Even very active riders can struggle with their posture, because riding encourages you to stabilize your shoulders by becoming rigid through your middle back. This means that riders at any level can struggle to avoid slouching in the saddle.
The problem with slouching is that it causes unnecessary tightness in many areas of your body. When you are sitting with good posture, your head is balanced over your shoulders and hips. Slouching throws this balance off, creating more work for the muscles of your shoulders, back and neck. However, working too hard to correct your posture when your body is stiff also causes similar problems. In turn, this tension makes it harder to follow the movement of your horse. Therefore, the goal is to achieve good posture without major effort.
Ys against the wall
The three versions of this exercise are great for helping you to identify and correct your posture. Pay attention to what you feel in your entire body as you do this exercise. Exercises against the wall are particularly helpful for body awareness, since it gives you feedback on how straight your back is.
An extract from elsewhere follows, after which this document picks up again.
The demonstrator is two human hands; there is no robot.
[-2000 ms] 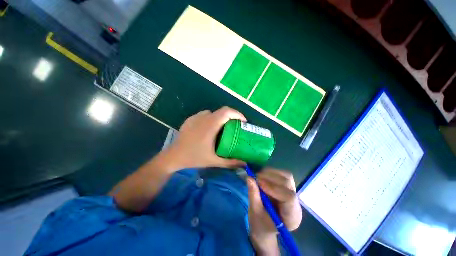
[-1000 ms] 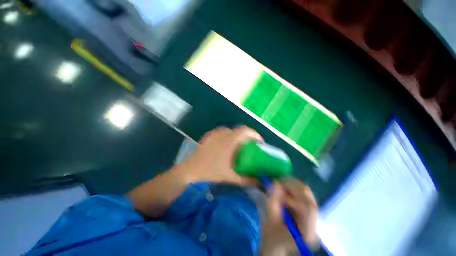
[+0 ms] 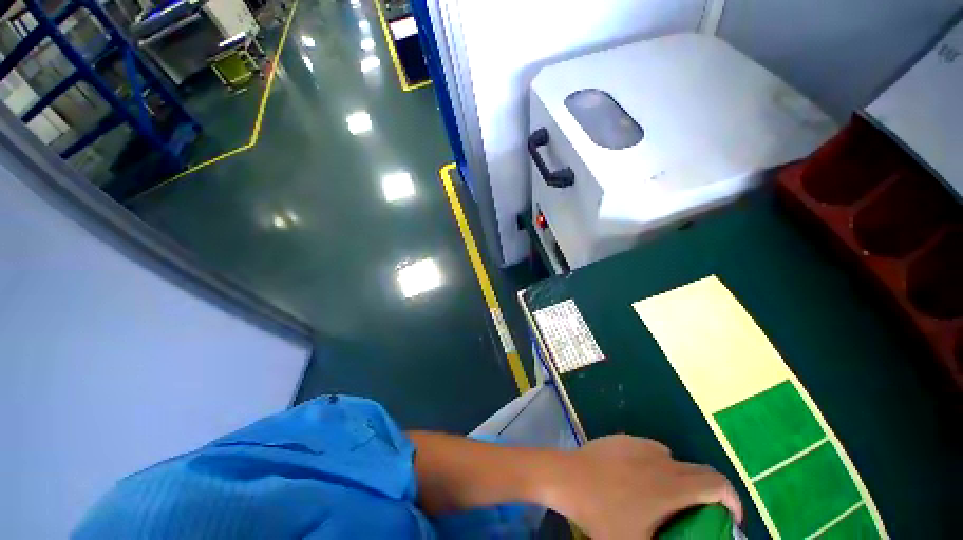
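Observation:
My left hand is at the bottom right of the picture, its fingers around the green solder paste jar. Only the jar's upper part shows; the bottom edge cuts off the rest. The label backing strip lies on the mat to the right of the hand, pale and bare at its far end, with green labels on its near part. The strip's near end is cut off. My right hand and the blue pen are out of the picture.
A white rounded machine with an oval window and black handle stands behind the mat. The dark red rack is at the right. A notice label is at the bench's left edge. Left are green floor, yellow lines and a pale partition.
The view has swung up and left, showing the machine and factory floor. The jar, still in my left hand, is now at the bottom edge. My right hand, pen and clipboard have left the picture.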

For all three versions, start with your back against a wall. Bend your knees and place your feet away from the wall. Use your stomach muscles to subtly flatten your low back. Next, gently bring your head toward the wall, like in photo 1. The goal is to have the back of your head and shoulders touching the wall, without hollowing your low back or tipping your chin up.
If middle back stiffness is the primary driver for your slouching, then this position may be challenging enough for you. Comfortably stretch in this position for one to two minutes per day, moving on to the more advanced versions when this becomes easy.
The second version of this exercise challenges your shoulder flexibility. Bring your elbows and hands back to touch the wall, like in photo 2. You still want to keep your back flat, chin tucked and head back, like in the first exercise. The goal is to have both your hands and elbows touching the wall, but it’s okay to have your hands a few inches forward to begin with. Use this position to stretch out your shoulders as well as your middle back, also for one to two minutes.
The third and toughest version of this exercise incorporates movement, allowing you to identify and correct weakness. Slide your hands up the wall until you are in a “Y” position, like in photo 3, then back down to the position in photo 2. Alternate between the two positions, moving slowly and gently for about two minutes. This will help you to strengthen your shoulder and middle back muscles, making it easier to hold your improved posture.
These exercises can tell you a lot about your body and why you may be prone to slouching. They should all be pain-free, so you may have to be gentler or choose an easier version if you find it very challenging. However, many riders have persisting stiff areas in their shoulders and middle backs, often from previous falls. If that’s the case for you, then it’s worth getting assessed and treated by a physiotherapist. They can help you to be much more specific in your stretching and strengthening, as well as use manual therapy to target specific points of stiffness or pain. This can make a big improvement to your mobility and comfort.